Ana Anacleto – Ideas and annotations, or a proposal for a reflection based on Unsettling Affairs (ENG)
Unsettling Affairs is Rui Calçada Bastos’ largest solo show in the Portuguese context to date. Its anthological typology brings together a set works from his latest production alongside a selection of pre-existing ones.
The show borrows the title of a new work, of a performative nature, which takes over the entirety of one of the gallery’s four rooms and is intended as a moment of reflection on disciplinarily distinct works sharing a range of concerns around disquiet and its manifestations. The theme is central to the artist’s creative universe, which results to a large extent from a process that is firmly based on the subject and an eminently empirical relationship with its externality.
In the first gallery, faithfull to his fascination with everyday life and its usually invisible events and incidents, which take place in the urban context where the artist circulates or roams, Bastos presents a set of large scale photographic images (part of the series Untitled, which he has been developing since 2016), whose diaristic character reinforces the obsession and infinite curiosity denoted by his gaze.
The relationship between these images and sculptural works (with more of an installation quality to them) is especially pertinent. In the studio, the experience of the encounter between the drifting gaze and external randomness and incident results in sets of three-dimensional forms which put to the test improbable relations and, in the subsequent exhibition context, propose to the viewer a strangely familiar dialogue with the two-dimensional printed images.
By recovering and echoing both the tradition of minimalist sculpture and the Dadaist appropriation of found objects, the works generate moments of tension that bring to the fore issues commonly associated with our relationship to sculpture, i.e., weight, balance, matter, body, motionlessness or dynamism.
Across the following rooms, we encounter a set of works formally distinct from the previous one, but whose presence indelibly takes on the same diaristic tone, the same obsessive character, the same attention of the gaze. Perhaps it could be said that by being closer to drawing in their expanded component – in a significant number of works the collage of found papers takes centre stage – these pieces once more echo the idea of drift, errancy, distance and travel, accentuating the significance of memory as an access tool to an absent context. Through the direct reference to the letter as an object of communication – which stresses distance while allowing access to memory and stimulating the imagination – we recognize the presence of an idea of continuous dislocation, of distancing and absence, an understanding of traveling as a process of both cognition and uprooting that searches for Otherness through an idealized construction.
The theme of disquiet that we mentioned earlier is particularly felt in the performance Unsettling Affairs (2019) – a work choreographed for two interpreters – in which the search for an encounter and the establishment of a trajectory of communication is constantly frustrated by an inadequacy of the communicational apparatus itself. The physical presence of the two bodies in motion, and the sound produced by the dislocation of the objects over the plane of the floor, contaminate the entire space and reinforce the highly tensioned presence of the works featured in the next room. There, we find the sculpture Conflicto Interno [InternalConflict] (2017) which, as it dialogues with the series of photogravures Paisagem para Desaparecidos II [Landscape for the Vanished II] (2019), points to the materiality that may underly our immaterial relationship with memory.

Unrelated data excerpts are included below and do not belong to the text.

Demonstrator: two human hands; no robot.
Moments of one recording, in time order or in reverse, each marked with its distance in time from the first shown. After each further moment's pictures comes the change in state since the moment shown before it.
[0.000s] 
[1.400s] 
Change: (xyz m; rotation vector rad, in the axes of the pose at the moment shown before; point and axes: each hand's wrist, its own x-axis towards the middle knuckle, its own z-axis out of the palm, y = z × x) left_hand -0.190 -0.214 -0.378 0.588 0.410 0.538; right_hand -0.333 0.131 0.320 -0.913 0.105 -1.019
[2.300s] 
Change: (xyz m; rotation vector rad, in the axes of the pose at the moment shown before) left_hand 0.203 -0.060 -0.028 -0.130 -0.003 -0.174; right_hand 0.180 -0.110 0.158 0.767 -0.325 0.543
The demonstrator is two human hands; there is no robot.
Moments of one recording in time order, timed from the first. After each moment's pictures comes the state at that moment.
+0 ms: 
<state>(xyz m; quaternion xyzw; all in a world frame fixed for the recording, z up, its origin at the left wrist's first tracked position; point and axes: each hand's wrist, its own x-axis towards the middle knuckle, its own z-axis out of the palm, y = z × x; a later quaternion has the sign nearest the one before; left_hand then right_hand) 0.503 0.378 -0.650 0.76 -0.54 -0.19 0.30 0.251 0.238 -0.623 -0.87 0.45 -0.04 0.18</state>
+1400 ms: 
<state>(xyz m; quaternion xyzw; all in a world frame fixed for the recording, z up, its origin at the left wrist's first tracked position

As we know, the fact that experiences influence behaviour illuminates the existence of the function of recollecting, with memory as outcome of perception, attention and learning but, at the same time, as an enormous influence on these processes. For Aristotle memory was the subject’s ability to keep in mind a given perceptual experience as well as the ability to distinguish between an internal “appearance” and its occurrence in the past. Which is to say: we speak of a mental image built from a given perceptual experience which can be recovered (more or less consciously) whenever the necessity for it arises. We resort to memory to be able to recall. To be able to see again. To be able to be again.
Having had the chance to observe closely the oeuvre of Rui Calçada Bastos, his modusoperandi, his decisions and hesitations, his surprising way of incorporating the random and the fortuitous into his work, his making, unmaking and remaking, it could be said that his is a deliberate and voluntary relationship with memory, leading to the construction (in the present) of plastic situations ensuing from previous perceptual experiences (located in the past), which consequently feed the perceptual experiences to come (in the future).
It could be said that few acknowledge the legacy of Romanticism like he does, which allows him to embrace conceptual methodologies based on the subject and its experiences, and on the valuing of subjectivity, such as the manifestations of emotion and intuition, as gateways into the world. To a large extent, the unavoidable line of continuity that is recognizable in his trajectory – marked by coherence and cohesion that owe much to the profoundly intimate relationship that the artist establishes between himself and his work – is contingent precisely upon this game.